Entries taken from a collection
________________________________________

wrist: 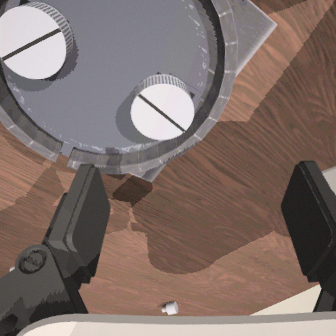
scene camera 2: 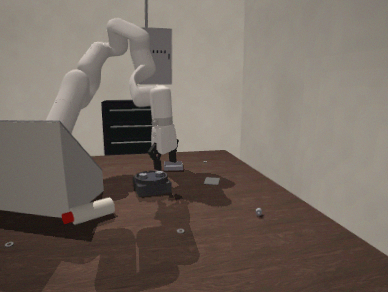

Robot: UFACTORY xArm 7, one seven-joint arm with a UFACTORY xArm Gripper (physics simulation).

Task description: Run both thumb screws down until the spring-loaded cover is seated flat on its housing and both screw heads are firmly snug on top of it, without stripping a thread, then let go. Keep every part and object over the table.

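Note:
The dark housing stands on the table, with the round grey cover inside its raised ring. One thumb screw and the other thumb screw stand upright on the cover, with slotted heads and knurled sides. Whether the heads touch the cover is hard to tell. My gripper is wide open and empty. It is beside the housing, its fingers off both screws; in the wrist view the second screw is above and between the fingertips.
A large grey block and a white cylinder with a red end are at the left. A small tray is behind the housing. A pale tile, a small round metal part and washers lie on the table.

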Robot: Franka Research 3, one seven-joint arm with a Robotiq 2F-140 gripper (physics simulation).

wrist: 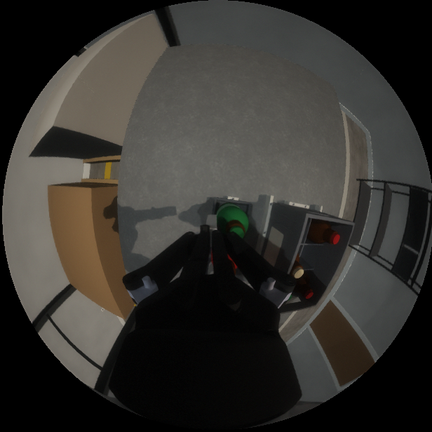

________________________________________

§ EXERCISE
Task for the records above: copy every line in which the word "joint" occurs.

§ ANSWER BOX
Robot: UFACTORY xArm 7, one seven-joint arm with a UFACTORY xArm Gripper (physics simulation).
Robot: Franka Research 3, one seven-joint arm with a Robotiq 2F-140 gripper (physics simulation).

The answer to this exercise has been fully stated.